──────── Material provided ────────

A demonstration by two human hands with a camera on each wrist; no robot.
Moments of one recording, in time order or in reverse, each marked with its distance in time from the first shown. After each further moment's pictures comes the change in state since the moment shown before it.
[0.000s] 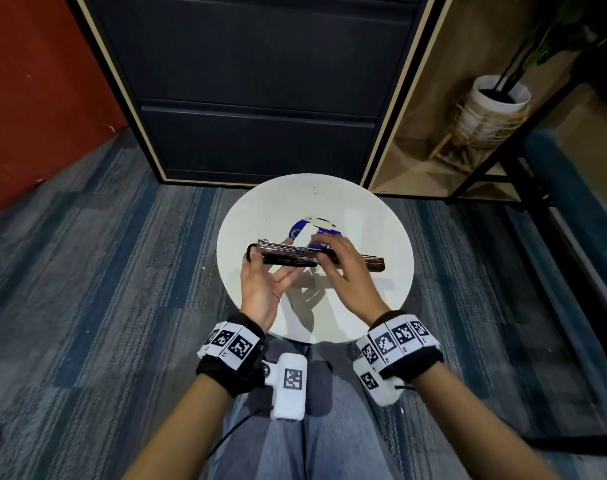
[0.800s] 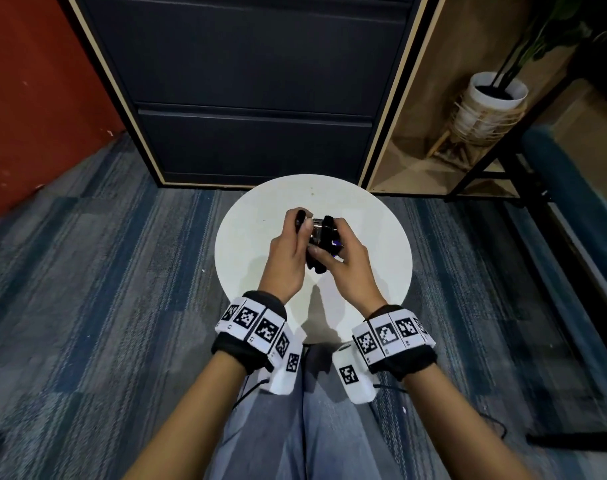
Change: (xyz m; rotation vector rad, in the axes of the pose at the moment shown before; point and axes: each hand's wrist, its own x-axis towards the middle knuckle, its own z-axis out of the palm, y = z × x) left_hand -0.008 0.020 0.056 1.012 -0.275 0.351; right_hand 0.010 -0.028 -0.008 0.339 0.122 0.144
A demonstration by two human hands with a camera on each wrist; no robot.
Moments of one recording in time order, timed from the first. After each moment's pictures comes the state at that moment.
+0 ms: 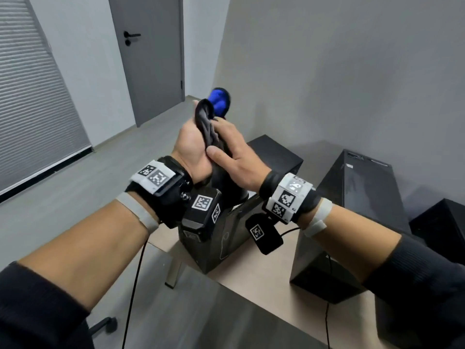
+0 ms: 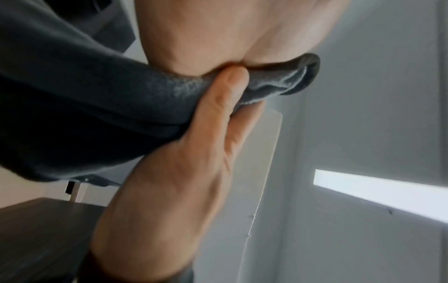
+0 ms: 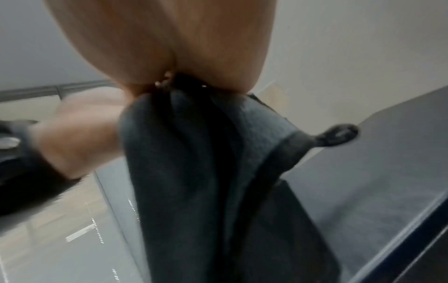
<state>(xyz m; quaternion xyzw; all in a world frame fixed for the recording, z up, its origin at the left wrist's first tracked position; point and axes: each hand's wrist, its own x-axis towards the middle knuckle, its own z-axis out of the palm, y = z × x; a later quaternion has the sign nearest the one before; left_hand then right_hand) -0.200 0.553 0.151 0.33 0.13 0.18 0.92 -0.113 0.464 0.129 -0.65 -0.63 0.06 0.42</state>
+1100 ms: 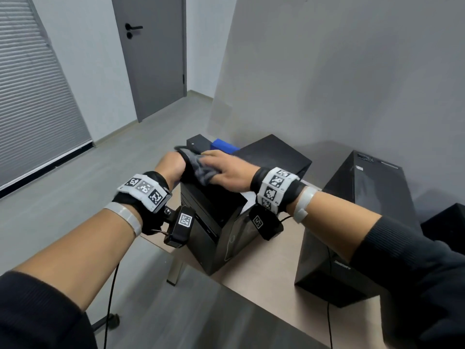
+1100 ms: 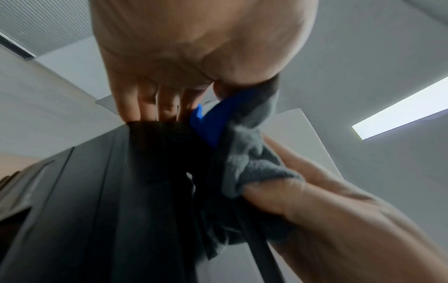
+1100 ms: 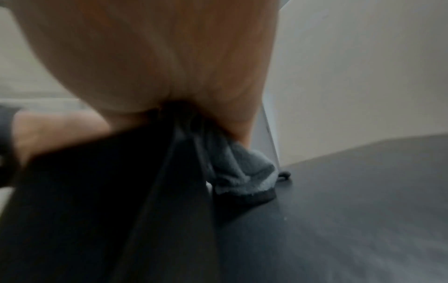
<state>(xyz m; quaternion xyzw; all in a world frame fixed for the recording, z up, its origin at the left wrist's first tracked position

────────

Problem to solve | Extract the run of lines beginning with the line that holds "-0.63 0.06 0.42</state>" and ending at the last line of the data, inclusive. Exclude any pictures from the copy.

Your solution |
<state>(xyz m; quaternion xyzw; all in a world frame fixed for the recording, z up, its origin at the left wrist's first tracked position; point and axes: each hand's wrist, its own x-axis towards the middle knuckle, its own z-axis out of the palm, y = z × x; a later quaternion has the sign nearest the one before; left_hand then right_hand) -0.200 0.553 0.151 0.33 0.13 0.18 0.92 -0.113 0.464 0.129 -0.65 -0.63 0.06 0.42</state>
+1100 ms: 
+1100 ms: 
+1100 ms: 
<state>(xyz m; quaternion xyzw; all in a world frame fixed for the recording, z up, its origin at the left wrist's first tracked position

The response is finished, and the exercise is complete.